I'm attempting to find the eigenvalues and eigenvectors from the following matrix :
\begin{pmatrix} -3\cos\theta&\sqrt{3}\sin\theta e^{iφ}&0&0\\\sqrt{3}\sin\theta e^{-iφ}&-\cos\theta&\sqrt{3}\sin\theta e^{iφ}&0\\0&\sqrt{3}\sin\theta e^{-iφ}&\cos\theta&\sqrt{3}\sin\theta e^{iφ}\\0&0&\sqrt{3}\sin\theta e^{-iφ}&3\cos\theta \end{pmatrix}
I can get as far as :
\begin{eqnarray} -\left(3\cos\theta+λ\right)\left(\cos\theta+λ\right)\left[\left(\cos\theta-λ\right)\left(3\cos\theta-λ\right)-3\sin^2\theta\right]+\\ -4\sin^2\theta\left(3\cos\theta-λ\right)\left(3\cos\theta+λ\right)+\sqrt{3}\sin\theta e^{-iφ}\left[\left(\cos\theta-λ\right)\left(3\cos\theta -λ\right)-3\sin^2\theta\right]=0 \end{eqnarray} However, the solution I'm provided with states that after some tedious algebraic manipulation I should arrive at : \begin{eqnarray} \left(\left(3\cos\theta-λ\right)\left(\cos\theta-λ\right)-3\sin^2\theta \right)\left(\left(3\cos\theta+λ\right)\left(\cos\left(\theta \right)+λ\right)-3\sin^2\theta \right)+ \\+4\sin^2\theta\left(3\cos\theta+λ\right)\left(3\cos\theta-λ\right)=0 \end{eqnarray} I'm having difficulty figuring out the necessary algebra between these two steps, where I assume I need to eliminate $e^{-i\phi}$ with the help of Euler's formula, but I still hit a brick wall.
Any suggestions?
UPDATE
Figured it out. I didn't multiply by my initial coefficients, as shown below, which end up cancelling $e^{-i\phi}$ and with a bit of rearranging I get the desired result.
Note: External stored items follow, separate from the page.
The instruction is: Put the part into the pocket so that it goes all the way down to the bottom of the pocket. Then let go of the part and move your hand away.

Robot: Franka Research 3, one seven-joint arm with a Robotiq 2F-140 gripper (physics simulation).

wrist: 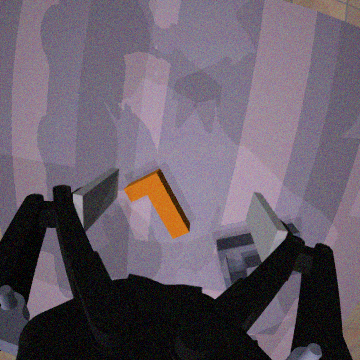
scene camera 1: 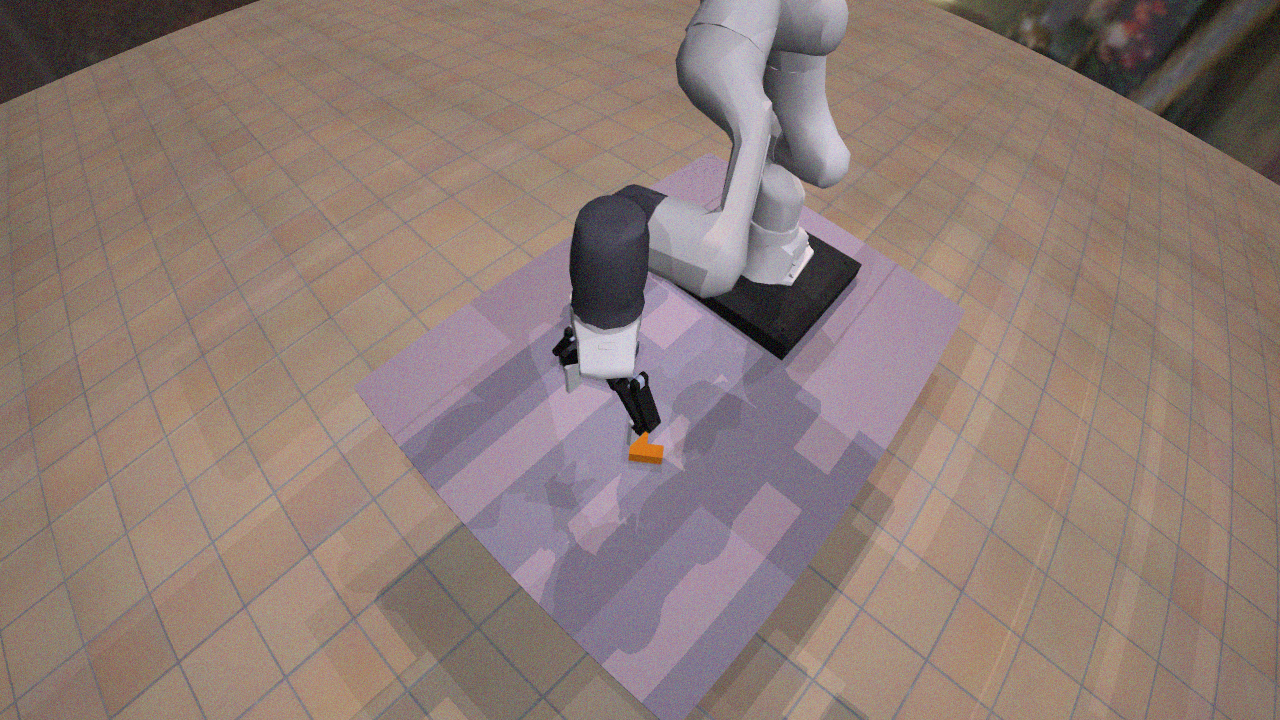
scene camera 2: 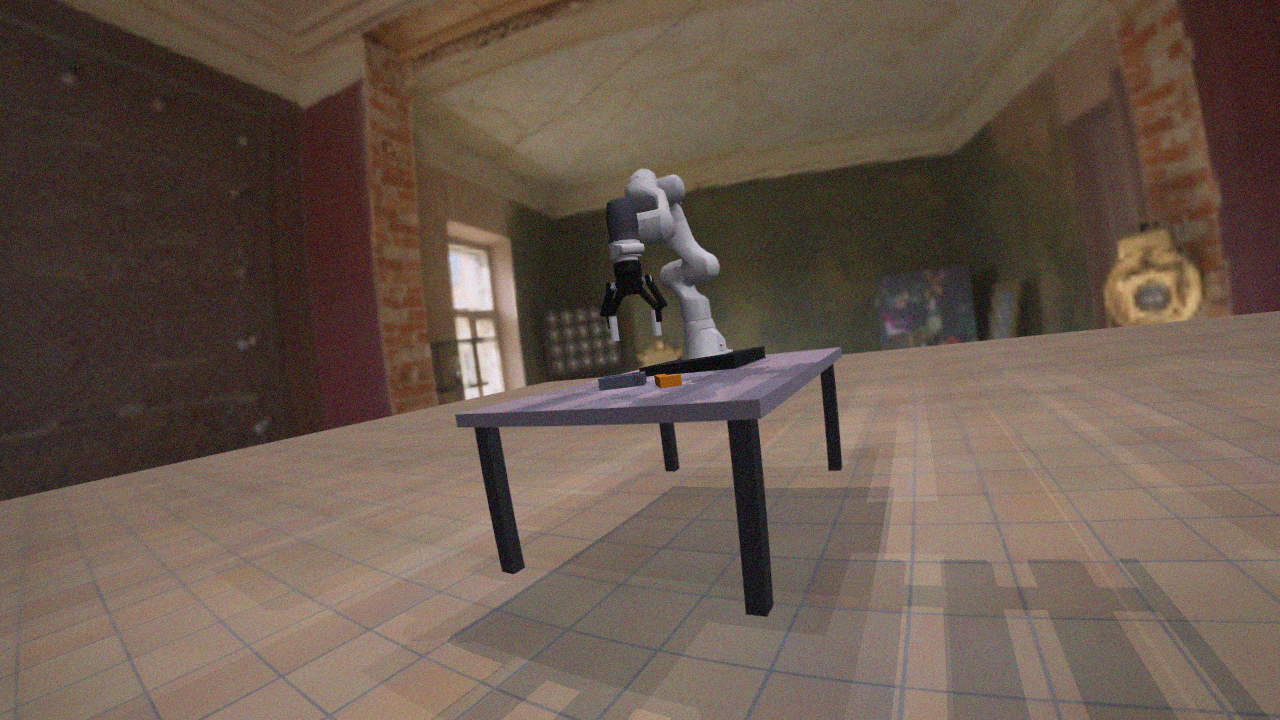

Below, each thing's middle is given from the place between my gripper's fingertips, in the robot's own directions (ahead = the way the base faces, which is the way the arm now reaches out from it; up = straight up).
My gripper is now 130 mm above the orange L-shaped part (scene camera 1: 640, 451), 70 mm past it and 30 mm to the right of it.
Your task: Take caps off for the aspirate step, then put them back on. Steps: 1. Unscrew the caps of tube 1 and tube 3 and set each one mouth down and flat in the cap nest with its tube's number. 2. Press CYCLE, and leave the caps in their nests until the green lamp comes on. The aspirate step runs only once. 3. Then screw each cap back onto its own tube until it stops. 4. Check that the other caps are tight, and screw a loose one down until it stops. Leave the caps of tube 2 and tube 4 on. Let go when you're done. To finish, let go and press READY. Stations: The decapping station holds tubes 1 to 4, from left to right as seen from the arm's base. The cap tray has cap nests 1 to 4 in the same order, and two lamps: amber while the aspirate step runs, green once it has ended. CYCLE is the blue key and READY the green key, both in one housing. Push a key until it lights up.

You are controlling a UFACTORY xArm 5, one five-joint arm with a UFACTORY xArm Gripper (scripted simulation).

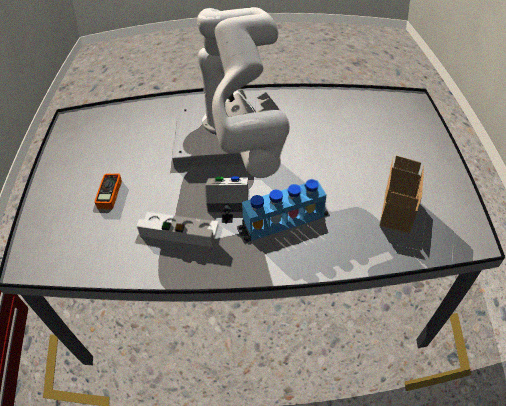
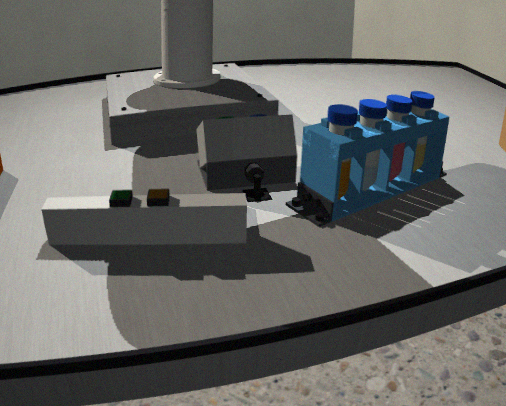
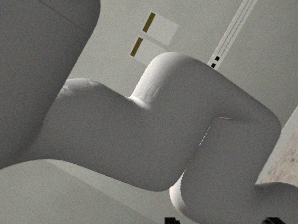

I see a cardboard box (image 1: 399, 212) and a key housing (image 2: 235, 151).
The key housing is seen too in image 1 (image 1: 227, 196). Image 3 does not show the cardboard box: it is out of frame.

\begin{eqnarray} \left(3cos\left(\theta\right)+λ\right)\{-\left(cos\left(\theta \right)-λ\right)\left[\left(3cos\left(\theta\right)-λ\right)\left(cos\left(\theta\right)-λ\right)-3sin^2\left(\theta \right)\right]-4sin^2\left(\theta\right)\left(3cos\left(\theta \right)-λ\right)\}+\sqrt{3}sin\left(\theta \right)e^{iϕ}\{\sqrt{3}sin\left(\theta \right)e^{-iϕ}\left[\left(3cos\left(\theta\right)-λ\right)\left(cos\left(\theta \right)-λ\right)-3sin^2\left(λ\right)\right]\}=0 \end{eqnarray}
Thanks for the assistance and pointing out my errors.
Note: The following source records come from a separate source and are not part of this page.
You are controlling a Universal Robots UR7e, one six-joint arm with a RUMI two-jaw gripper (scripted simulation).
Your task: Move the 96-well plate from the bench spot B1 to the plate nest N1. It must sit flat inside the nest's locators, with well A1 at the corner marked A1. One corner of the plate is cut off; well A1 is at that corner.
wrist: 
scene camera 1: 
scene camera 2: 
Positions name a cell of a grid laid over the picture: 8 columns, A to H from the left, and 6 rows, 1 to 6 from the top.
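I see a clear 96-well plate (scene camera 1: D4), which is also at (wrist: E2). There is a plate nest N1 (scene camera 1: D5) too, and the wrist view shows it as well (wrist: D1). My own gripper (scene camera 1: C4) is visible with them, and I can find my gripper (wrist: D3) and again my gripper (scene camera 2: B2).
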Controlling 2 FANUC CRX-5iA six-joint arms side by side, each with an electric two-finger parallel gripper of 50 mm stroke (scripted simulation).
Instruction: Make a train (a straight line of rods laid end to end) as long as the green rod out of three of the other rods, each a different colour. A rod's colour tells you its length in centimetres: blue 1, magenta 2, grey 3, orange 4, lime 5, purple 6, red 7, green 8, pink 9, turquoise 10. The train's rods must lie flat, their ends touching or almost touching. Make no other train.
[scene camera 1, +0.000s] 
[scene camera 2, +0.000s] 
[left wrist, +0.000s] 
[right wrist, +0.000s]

Your first equation is not correct. If you plug $\theta = 0$, the matrix becomes $\operatorname{diag}(-3,-1,1,3)$ and so the characteristic equation should be $(\lambda - 3)(\lambda + 3)(\lambda - 1)(\lambda + 1) = 0$. This is indeed consistent with the second equation but from the first equation you get
$$ -(1 + \lambda)(1 - \lambda)(3 - \lambda) = 0 $$
so you have made an error somewhere in your calculation of the determinant.